# ABOUT THIS EXERCISE
Pull every line that includes the word "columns" from the data.

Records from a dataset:
—————
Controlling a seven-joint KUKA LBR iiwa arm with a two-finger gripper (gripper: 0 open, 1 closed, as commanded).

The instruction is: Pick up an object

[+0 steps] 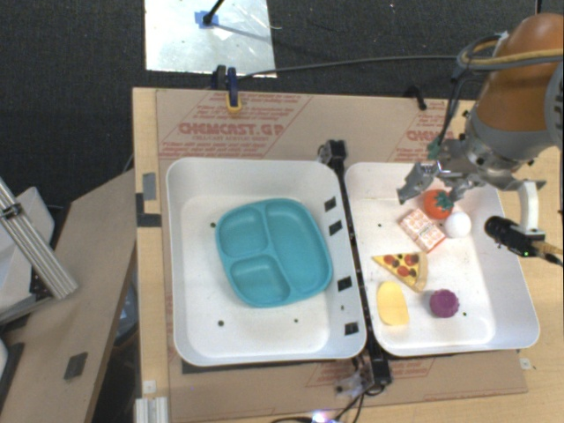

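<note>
Five small toy foods are lying in the right bin [515, 311], and the one under the gripper [438, 186] is a tomato [437, 204]: round, orange-red, with a bit of green at its top. It is sitting near the far side of that bin, toward the right, and the gripper's grey fingers [415, 186] are hanging spread just above and around it, one showing clearly to its left. Whether the fingers are touching the tomato is not something the view is making clear, and the tomato is not showing pinched between them.

A white egg [457, 226] is resting just beside the tomato, on its near right. A small pink and white box [421, 230] is lying tilted just beside the tomato on its near left. Nearer the camera, a pizza slice [403, 267] with red spots is pointing left, a yellow oval piece [393, 304] is lying below it, and a purple lump [444, 302] is sitting to the right of that.

The arm [520, 86] is reaching in from the right, its orange band showing above the grey wrist. The left bin [189, 236] is holding a teal divided plate [273, 251], turned at a slant. Both bins are sitting on a brown board [264, 122] with red printing.
</note>
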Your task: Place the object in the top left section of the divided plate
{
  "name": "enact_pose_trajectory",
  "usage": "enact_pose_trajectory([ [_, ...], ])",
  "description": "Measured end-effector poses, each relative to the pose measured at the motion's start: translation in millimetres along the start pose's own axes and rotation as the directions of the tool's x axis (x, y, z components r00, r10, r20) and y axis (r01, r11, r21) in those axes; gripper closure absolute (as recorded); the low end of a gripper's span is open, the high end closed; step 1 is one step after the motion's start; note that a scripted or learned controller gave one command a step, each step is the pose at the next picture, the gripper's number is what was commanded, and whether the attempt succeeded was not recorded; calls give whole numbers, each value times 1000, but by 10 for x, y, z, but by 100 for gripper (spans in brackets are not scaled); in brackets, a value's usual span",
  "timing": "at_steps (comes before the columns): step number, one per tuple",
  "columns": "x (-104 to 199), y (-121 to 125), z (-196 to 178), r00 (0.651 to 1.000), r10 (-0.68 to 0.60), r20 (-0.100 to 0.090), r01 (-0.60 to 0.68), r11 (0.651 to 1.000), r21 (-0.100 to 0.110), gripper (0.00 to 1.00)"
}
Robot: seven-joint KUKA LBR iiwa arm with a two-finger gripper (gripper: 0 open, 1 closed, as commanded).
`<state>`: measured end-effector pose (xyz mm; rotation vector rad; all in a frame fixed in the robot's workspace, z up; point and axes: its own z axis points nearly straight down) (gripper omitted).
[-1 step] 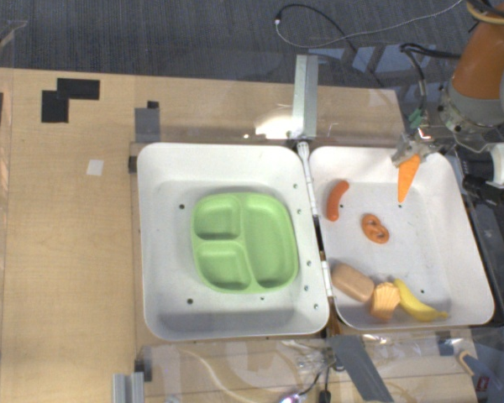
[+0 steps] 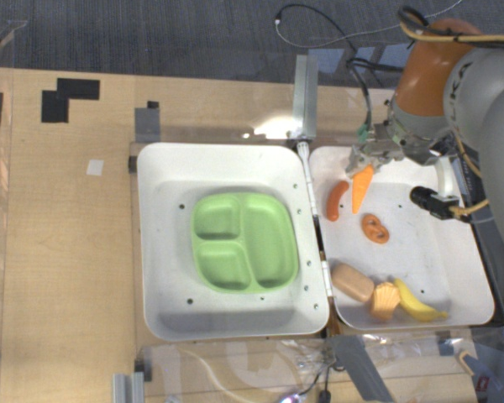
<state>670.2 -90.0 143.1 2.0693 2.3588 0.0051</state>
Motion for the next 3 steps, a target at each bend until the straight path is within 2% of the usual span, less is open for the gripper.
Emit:
enact_pose_trajectory([
  [1,-204,-22,-20,1000,-3,1,3,1000,-2,100],
  [2,352,50,-440,990,-138,1,138,990,-2,100],
  [3,324,-342,-669,957,-290,1,290,957,-2,100],
])
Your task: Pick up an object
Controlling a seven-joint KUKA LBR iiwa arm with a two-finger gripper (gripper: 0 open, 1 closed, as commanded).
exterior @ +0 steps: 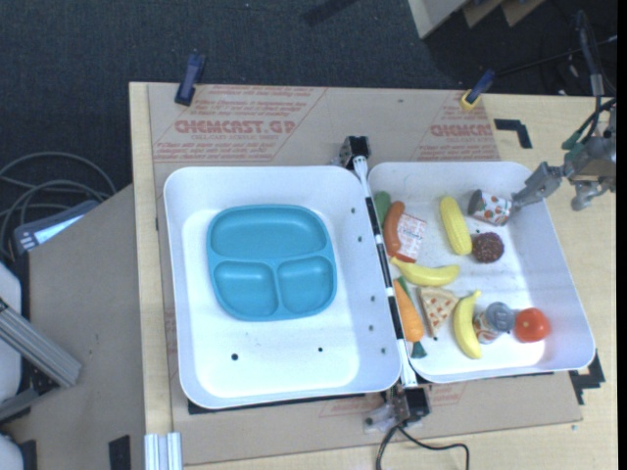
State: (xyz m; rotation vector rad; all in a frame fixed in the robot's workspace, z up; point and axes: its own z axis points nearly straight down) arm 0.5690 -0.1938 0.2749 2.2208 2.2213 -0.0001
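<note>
At the right bin's (549, 179) far corner.
I reach in low; my gripper (526, 191) nears the packet (490, 207), jaws unreadable.

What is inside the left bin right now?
The left bin holds one blue divided plate, lying flat with three compartments, nothing in them. A few dark specks dot the bin floor. Whatever lies under the plate is covered.

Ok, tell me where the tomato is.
The tomato sits in the right bin, near its front right corner, beside a small grey object.
</note>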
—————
# SOLUTION FOR THIS EXERCISE
  "timing": "at_steps (comes before the columns): step number, one per tuple",
  "columns": "x (-104 to 199), y (-121 to 125), z (-196 to 178), r00 (0.651 to 1.000), r10 (-0.68 to 0.60), r20 (-0.100 to 0.090), r01 (-0.60 to 0.68), r11 (0.651 to 1.000), r21 (-0.100 to 0.110), gripper (0.00 to 1.00)"

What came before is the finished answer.